How might the story end? In The Tiger Who Came To Tea, Sophie’s dad comes home, and Sophie and her mum tell him what happened. They go to a café for supper, and the next morning, Sophie and her mum go shopping. They fill the house up with food again, and Sophie buys a tin of tiger food, too, just in case.

I like this ending for two reasons. I like it first because it begins with people talking to each other about what has happened to them. ‘I don’t know what to do,’ said Sophie’s mum – and yet she does: the first thing to do is just to talk about it.

The second reason I like this ending is that it’s not just one deed that saves the day. It’s multiple deeds, triaged. First, people gather round. They tell the truth of what is here, and what has happened. Then, together, they attend to what is needed right now: they are hungry, and must eat. Next, they prepare themselves for the hunger that may lie ahead. And finally, they bolster themselves against what made them hungry: not with a gun, or a trap, but by preparing to feed the hungry tiger, should he return – with tiger food, and not their own sandwiches.

It can be difficult to talk about our hungers. We may feel ashamed, or think that nothing can be done. But the response to the pandemic – the hundreds of thousands signing up as NHS volunteers; the flood of Whatsapps and text messages from neighbours, colleagues, friends – has shown us that we are not alone. We can talk to each other about what we need, whether it means turning to the person next to us, picking up the phone, or writing. In so doing, we treat our hungers and fears as honoured guests. We nourish ourselves, so that we are full enough to feed another.

In the spirit of this, for this week’s practice I invite you to try a body scan, by Melanie Fennell.

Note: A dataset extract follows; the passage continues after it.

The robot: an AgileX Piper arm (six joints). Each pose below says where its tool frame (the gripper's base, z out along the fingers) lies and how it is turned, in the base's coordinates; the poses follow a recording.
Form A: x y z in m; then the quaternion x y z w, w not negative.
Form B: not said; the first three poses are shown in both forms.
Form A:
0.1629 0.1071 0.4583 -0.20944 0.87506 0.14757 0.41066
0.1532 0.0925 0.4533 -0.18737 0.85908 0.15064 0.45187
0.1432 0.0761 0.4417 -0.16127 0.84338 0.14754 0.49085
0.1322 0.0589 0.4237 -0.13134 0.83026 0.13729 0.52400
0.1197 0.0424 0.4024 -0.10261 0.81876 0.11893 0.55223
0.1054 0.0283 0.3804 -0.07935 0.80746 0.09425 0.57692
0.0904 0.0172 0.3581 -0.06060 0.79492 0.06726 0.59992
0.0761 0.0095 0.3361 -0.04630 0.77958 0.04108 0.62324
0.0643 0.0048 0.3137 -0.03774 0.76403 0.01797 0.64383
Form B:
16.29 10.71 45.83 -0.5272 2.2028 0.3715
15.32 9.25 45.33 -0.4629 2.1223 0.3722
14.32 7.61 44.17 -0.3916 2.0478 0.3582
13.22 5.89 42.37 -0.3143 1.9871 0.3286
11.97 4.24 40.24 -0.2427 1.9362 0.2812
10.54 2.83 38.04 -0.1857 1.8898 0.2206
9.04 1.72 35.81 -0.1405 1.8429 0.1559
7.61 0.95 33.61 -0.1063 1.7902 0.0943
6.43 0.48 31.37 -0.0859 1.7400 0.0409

The body scan attends to each part of the body in turn, from the tips of the toes to the top of the head. It listens to everything, and neglects nothing. By gently acknowledging what is here, the body scan creates a wise foundation for observing what is really needed. And then, perhaps, you might like to talk about it – with your family, a friend, with me, or just with yourself, in a diary or on a walk.

May you and your tigers keep safe and well over the next week. I leave you with this poem below, The Guest House, by Rumi.

 

With best wishes,

Kitty

 

 

This being human is a guest-house.

Every morning, a new arrival.

 

A joy, a depression, a meanness,

some momentary awareness comes

as an unexpected visitor.

 

Welcome and entertain them all!

Even if they’re a crowd of sorrows,

who violently sweep your house empty of its furniture, still, treat each guest honorably.

He may be clearing you out for some new delight.

 

The dark thought, the shame, the malice, meet them at the door laughing, and invite them in.

Be grateful for whoever comes, because each has been sent as a guide from beyond.